Liang Ying-Hai, Cai Bin, Chen Fei, Wang Gang, Wang Min, Zhong Yan, Cheng Zong-Ming Max
College of Horticulture, Nanjing Agricultural University , Nanjing 210095, China ; Institute of Pomology, Academy of Agricultural Sciences of Jilin Province , Gong Zhuling 136100, China.
College of Horticulture, Nanjing Agricultural University , Nanjing 210095, China.
Hortic Res. 2014 Aug 13;1:14040. doi: 10.1038/hortres.2014.40. eCollection 2014.
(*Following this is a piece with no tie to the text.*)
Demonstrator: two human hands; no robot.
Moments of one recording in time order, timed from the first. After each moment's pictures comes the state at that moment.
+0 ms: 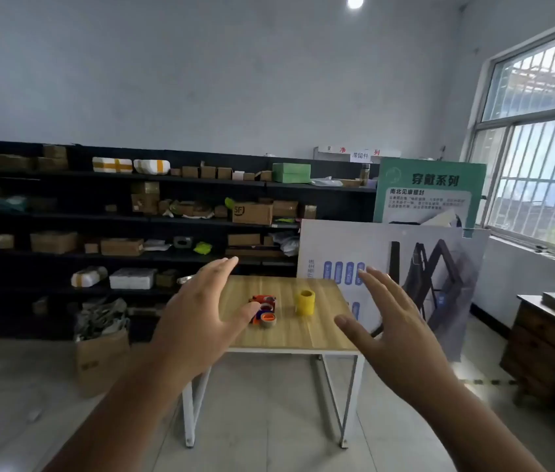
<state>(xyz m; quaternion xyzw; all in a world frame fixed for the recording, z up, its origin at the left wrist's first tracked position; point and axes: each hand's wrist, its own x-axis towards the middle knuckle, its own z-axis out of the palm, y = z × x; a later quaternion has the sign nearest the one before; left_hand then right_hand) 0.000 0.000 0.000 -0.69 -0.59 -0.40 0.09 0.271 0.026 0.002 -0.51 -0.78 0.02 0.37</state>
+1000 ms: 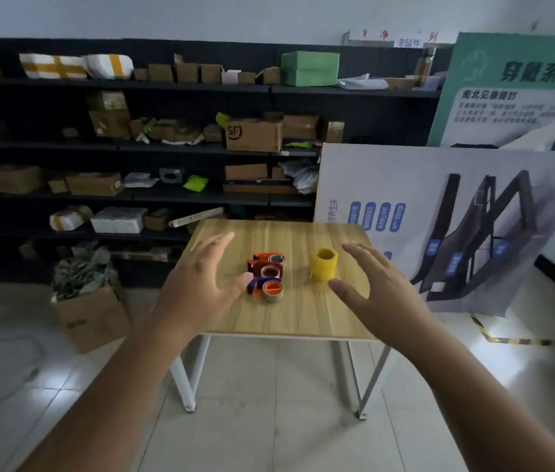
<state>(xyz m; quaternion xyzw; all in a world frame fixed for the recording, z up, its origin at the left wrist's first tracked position) -0.047 0.444 -0.100 -0.66 -0.68 -0.32 -0.01 0.223 0.496 -0.098 -0.53 -0.80 0.14 0.25</state>
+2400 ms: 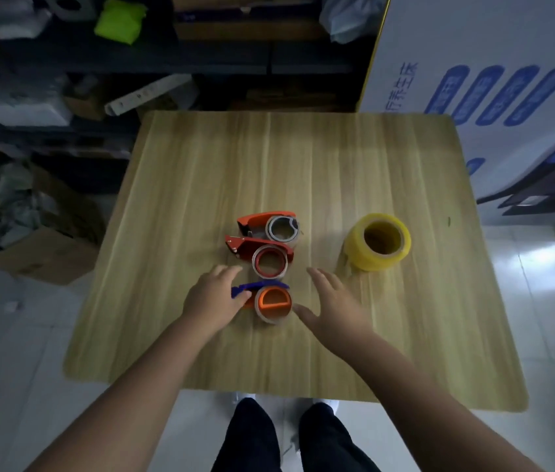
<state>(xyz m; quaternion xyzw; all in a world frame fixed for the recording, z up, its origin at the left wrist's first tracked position) -0.156 0.969 -0.440 -0.56 -0.78 -0.01 -0.26 0.073 0.994 -0.410 -0.56 -0.75 0.34 0.00</state>
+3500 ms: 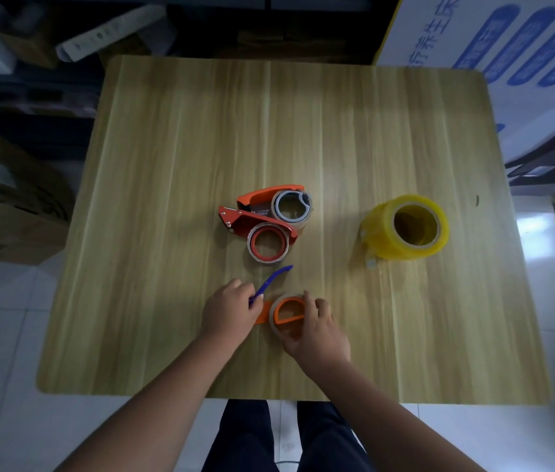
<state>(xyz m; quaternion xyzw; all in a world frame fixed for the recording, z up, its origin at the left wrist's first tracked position) -0.160 0.965 -0.539 -0.61 -0.76 -0.04 -0.22 0.021 0.957 -0.541 -0.64 -0.69 0.31 -0.09</state>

Gene co-expression analysis has been widely used for predicting gene functions because genes within modules of a co-expression network may be involved in similar biological processes and exhibit similar biological functions. To detect gene relationships in the grapevine genome, we constructed a grapevine gene co-expression network (GGCN) by compiling a total of 374 publically available grapevine microarray datasets. The GGCN consisted of 557 modules containing a total of 3834 nodes with 13 479 edges. The functions of the subnetwork modules were inferred by Gene ontology (GO) enrichment analysis. In 127 of the 557 modules containing two or more GO terms, 38 modules exhibited the most significantly enriched GO terms, including 'protein catabolism process', 'photosynthesis', 'cell biosynthesis process', 'biosynthesis of plant cell wall', 'stress response' and other important biological processes. The 'response to heat' GO term was highly represented in module 17, which is composed of many heat shock proteins. To further determine the potential functions of genes in module 17, we performed a Pearson correlation coefficient test, analyzed orthologous relationships with Arabidopsis genes and established gene expression correlations with real-time quantitative reverse transcriptase PCR (qRT-PCR). Our results indicated that many genes in module 17 were upregulated during the heat shock and recovery processes and downregulated in response to low temperature. Furthermore, two putative genes, Vit_07s0185g00040 and Vit_02s0025g04060, were highly expressed in response to heat shock and recovery. This study provides insight into GGCN gene modules and offers important references for gene functions and the discovery of new genes at the module level.
基因共表达分析已被广泛用于预测基因功能,因为共表达网络模块内的基因可能参与相似的生物学过程并表现出相似的生物学功能。为了检测葡萄基因组中的基因关系,我们通过汇编总共374个公开可用的葡萄微阵列数据集构建了一个葡萄基因共表达网络(GGCN)。GGCN由557个模块组成,总共包含3834个节点和13479条边。通过基因本体论(GO)富集分析推断子网模块的功能。在557个包含两个或更多GO术语的模块中,有127个模块,其中38个模块表现出最显著富集的GO术语,包括“蛋白质分解代谢过程”、“光合作用”、“细胞生物合成过程”、“植物细胞壁生物合成”、“应激反应”和其他重要的生物学过程。“热响应”GO术语在模块17中高度富集,该模块由许多热休克蛋白组成。为了进一步确定模块17中基因的潜在功能,我们进行了Pearson相关系数测试,分析了与拟南芥基因的直系同源关系,并通过实时定量逆转录聚合酶链反应(qRT-PCR)建立了基因表达相关性。我们的结果表明,模块17中的许多基因在热休克和恢复过程中上调,而在低温响应中下调。此外,两个假定基因Vit_07s0185g00040和Vit_02s0025g04060在热休克和恢复过程中高度表达。本研究深入了解了GGCN基因模块,并为基因功能以及在模块水平发现新基因提供了重要参考。